Use the bait remover tool (below), works great and is quick. About $3.50 at BPS. Keeps the fingers away from the hooks. The "bait catcher" keeps line tight while the "livewell attendant" holds sabiki at weight and pulls line tight, apply tool to hook, and they come off quick, right in the livewell! Holding the sabiki line tight is the key.


----------



## Captain Woody Woods (Oct 2, 2007)

deersniper270 said:


> I've never noticed them being sluggish but if they can be more lively than what I normally have, where can I get one of those smaller dehookers?


Any tackle store. Or use a snap swivel (opened)


----------



## deersniper270 (Apr 29, 2009)

Captain Woody Woods said:


> Any tackle store. Or use a snap swivel (opened)

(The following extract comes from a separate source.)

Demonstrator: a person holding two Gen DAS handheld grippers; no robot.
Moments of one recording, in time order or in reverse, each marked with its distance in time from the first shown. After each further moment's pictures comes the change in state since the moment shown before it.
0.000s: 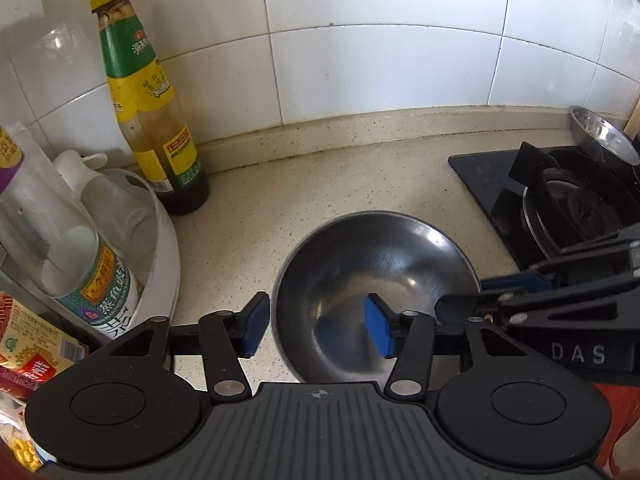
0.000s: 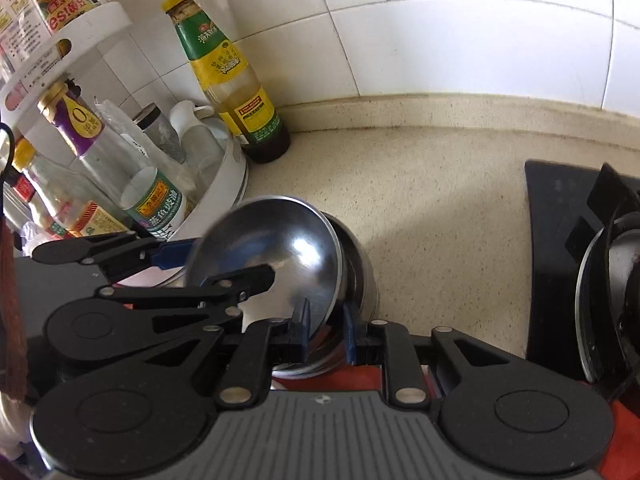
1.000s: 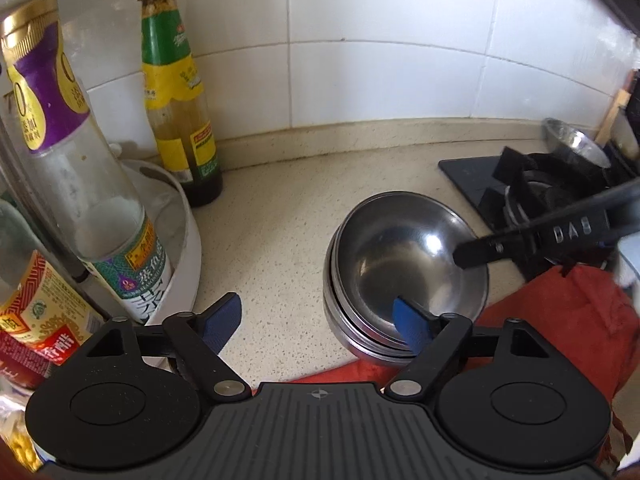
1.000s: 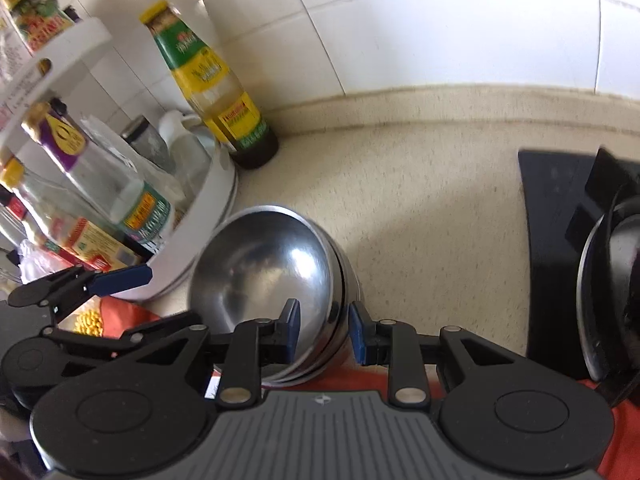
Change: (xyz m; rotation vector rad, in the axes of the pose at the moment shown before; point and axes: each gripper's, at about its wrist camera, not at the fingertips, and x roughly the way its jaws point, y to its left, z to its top) left arm -0.031 0.042 -0.031 0.009 -0.075 -0.108; right arm 0.002 -0.021 -0.001 0.076 -0.010 0.054
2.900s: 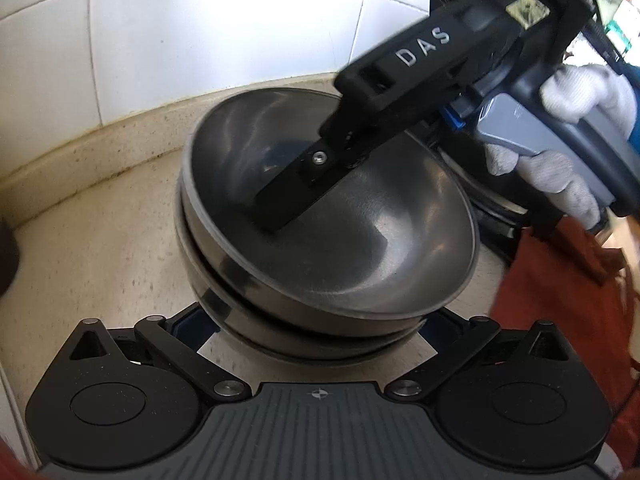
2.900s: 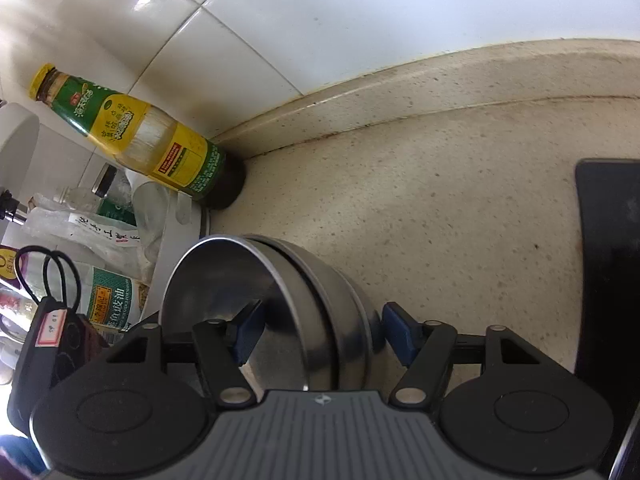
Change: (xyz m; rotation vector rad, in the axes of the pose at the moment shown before) left arm 0.153 -0.010 0.023 0.270 0.016 -0.430; right arm 0.100 -0.074 0.081 0.141 0.158 0.172
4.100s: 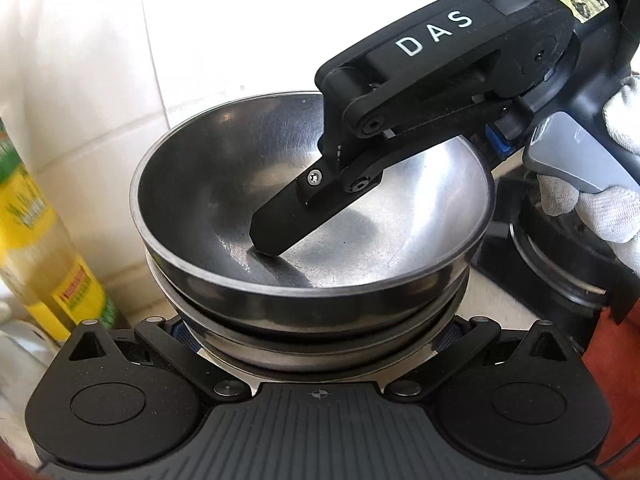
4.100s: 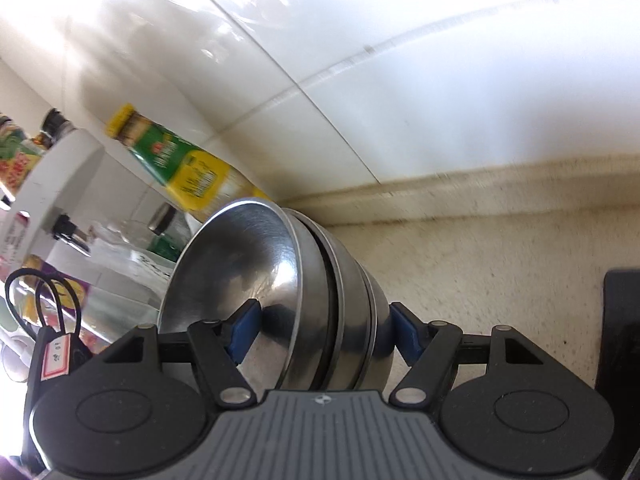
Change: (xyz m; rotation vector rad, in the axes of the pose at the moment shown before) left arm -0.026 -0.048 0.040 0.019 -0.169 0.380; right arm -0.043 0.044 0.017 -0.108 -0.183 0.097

I'm gonna go with the snap swivel idea. Sounds like the same thing and I have some larger ones that might work. Thanks!


----------



## Captain Woody Woods (Oct 2, 2007)

deersniper270 said:


> I'm gonna go with the snap swivel idea. Sounds like the same thing and I have some larger ones that might work. Thanks!


It is pretty much. The principle is leverage, and most people have swivels laying around the boat anyway. Anything with an "elbow" in it will work. Even a big worm hook that you would use for bass would work. You get the point...

The shimano ones like I mentioned earlier though have a lot more leverage, which you will need from time to time with bigger hardtails, mackerels, etc. Some can even serve double duty as dehookers for bigger fish like snapper.


----------